Inside Cal/EPA, October 27, 2006

COUNTY 'PRECAUTIONARY' RUNOFF PROGRAM SPARKS DEBATE OVER MODEL

[Rachel's introduction: Mendocino County, California has decided to test a precautionary approach to stormwater management. Industry is grousing.]

A Mendocino County [Calif.] plan to integrate the controversial "precautionary principle" into its stormwater management program will add expense and complicate the treatment of runoff, some industry representatives charge. But local government officials and environmentalists say the pilot project may help the county comply with increasingly stringent state and regional water board stormwater rules, and serve as a potential model for other local governments.

The county's attempt to implement the precautionary principle -- a risk-management approach backed by activists that advocates a more cautious approach to regulation -- may lead other cities and counties to test the concept in their runoff management plans, sources said.

Local government officials and members of the Mendocino Partnership for the Precautionary Principle decided this month to create a pilot project that integrates the precautionary principle into the county's stormwater program. Meetings about how to integrate the principle into the program continue next month, with final project adoption expected early next year, a local government source said.

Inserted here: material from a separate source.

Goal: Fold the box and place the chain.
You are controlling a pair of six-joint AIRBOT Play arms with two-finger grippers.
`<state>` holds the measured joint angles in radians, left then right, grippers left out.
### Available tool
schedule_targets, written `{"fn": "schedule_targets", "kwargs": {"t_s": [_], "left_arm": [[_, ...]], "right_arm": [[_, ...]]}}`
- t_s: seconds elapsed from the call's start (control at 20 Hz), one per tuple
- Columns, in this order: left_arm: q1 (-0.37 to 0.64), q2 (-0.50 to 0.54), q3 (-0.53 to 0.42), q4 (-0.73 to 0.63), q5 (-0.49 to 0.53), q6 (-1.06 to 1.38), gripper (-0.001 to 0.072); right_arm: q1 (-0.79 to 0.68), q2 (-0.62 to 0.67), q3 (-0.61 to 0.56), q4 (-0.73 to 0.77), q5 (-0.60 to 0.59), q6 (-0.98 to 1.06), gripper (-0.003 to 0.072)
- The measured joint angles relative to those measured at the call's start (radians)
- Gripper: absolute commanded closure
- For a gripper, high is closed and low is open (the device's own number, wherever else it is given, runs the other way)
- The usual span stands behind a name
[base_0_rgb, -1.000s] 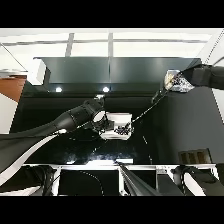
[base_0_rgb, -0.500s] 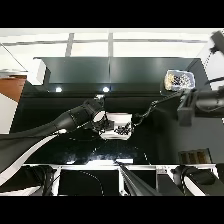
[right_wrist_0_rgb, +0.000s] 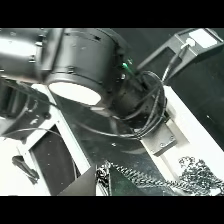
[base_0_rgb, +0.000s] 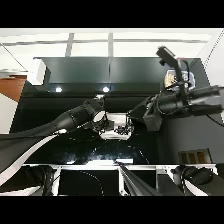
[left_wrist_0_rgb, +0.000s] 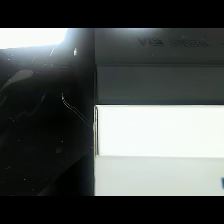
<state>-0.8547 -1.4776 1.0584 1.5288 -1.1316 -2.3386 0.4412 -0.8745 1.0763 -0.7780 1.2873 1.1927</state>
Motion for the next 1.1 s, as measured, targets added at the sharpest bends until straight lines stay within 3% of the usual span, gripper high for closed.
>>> {"fn": "schedule_targets", "kwargs": {"t_s": [0.4,0.45,0.5,0.7,0.9,1.1], "left_arm": [[0.000,0.000,0.000,0.000,0.000,0.000,0.0681],[0.000,0.000,0.000,0.000,0.000,0.000,0.0680],[0.000,0.000,0.000,0.000,0.000,0.000,0.0681],[0.000,0.000,0.000,0.000,0.001,0.000,0.0681],[0.000,0.000,0.000,0.000,-0.001,0.000,0.0681],[0.000,0.000,0.000,0.000,-0.002,0.000,0.0680]], "right_arm": [[0.020,-0.066,-0.006,-0.050,-0.018,-0.008,0.0651],[0.020,-0.068,-0.010,-0.055,-0.016,-0.007,0.0382],[0.020,-0.069,-0.014,-0.063,-0.016,-0.006,-0.0034],[-0.048,-0.061,-0.021,-0.131,0.003,0.003,-0.0022],[-0.238,-0.034,-0.054,-0.216,0.013,-0.075,-0.0022],[-0.399,-0.020,-0.274,-0.142,-0.170,-0.287,-0.0024]]}}
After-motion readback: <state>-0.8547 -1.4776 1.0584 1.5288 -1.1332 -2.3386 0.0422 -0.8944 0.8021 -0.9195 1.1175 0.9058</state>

If successful, the pilot could become an example for other local governments, because cities and counties commonly borrow runoff management techniques from other local governments, the source said. Local governments anticipate stormwater requirements at the state and regional level will only get tougher, and using the precautionary principle may aid compliance, the source said.

Even though it has been approved as a policy in Mendocino County, the precautionary principle itself is a concept that divides industry and environmentalists. Activists involved in the partnership say the principle strengthens risk assessment and public participation, to essentially integrate the idea that "an ounce of prevention is worth a pound of cure." The principle also has been adopted as policy by the city of San Francisco and the European Union, the partnership's website notes.

But industry representatives are concerned the principle will spark unwarranted, unscientific bans of chemicals and industry practices. Consequently, they are warning local governments adoption of the principle could be harmful. Industry representatives recently opposed legislation requiring reduced lead in plumbing fixtures they said unfairly adopted the precautionary principle.

Stormwater officials are likely to find the only way to truly manage runoff in a way that exhibits "precaution" would be to capture and treat all of the stormwater runoff in the entire county, an industry source said. "Conservatively speaking, [the] county would need to figure out how to store and treat 2.7 trillion gallons of stormwater each year," the source said, after figuring out how much rainfall the county would receive.

Treating that much stormwater would be difficult and very expensive, the source said.

But the local government source said it will be difficult to say what will have to be done to stormwater "until they have a better sense of the precautionary principle, and exactly how one does apply it in this situation... or to an ordinance."

Meanwhile, an environmentalist said the precautionary principle may revolutionize public participation in the stormwater program. How stormwater pollution can be reduced before contaminants enter runoff could be a widely discussed topic in the public forum, the source said.

Another environmentalist said ideas based on the principle should be evaluated on their merits, not on the principle itself. "You have to look at the substance of an idea. Is it a good idea, is it health protective, does it make sense?"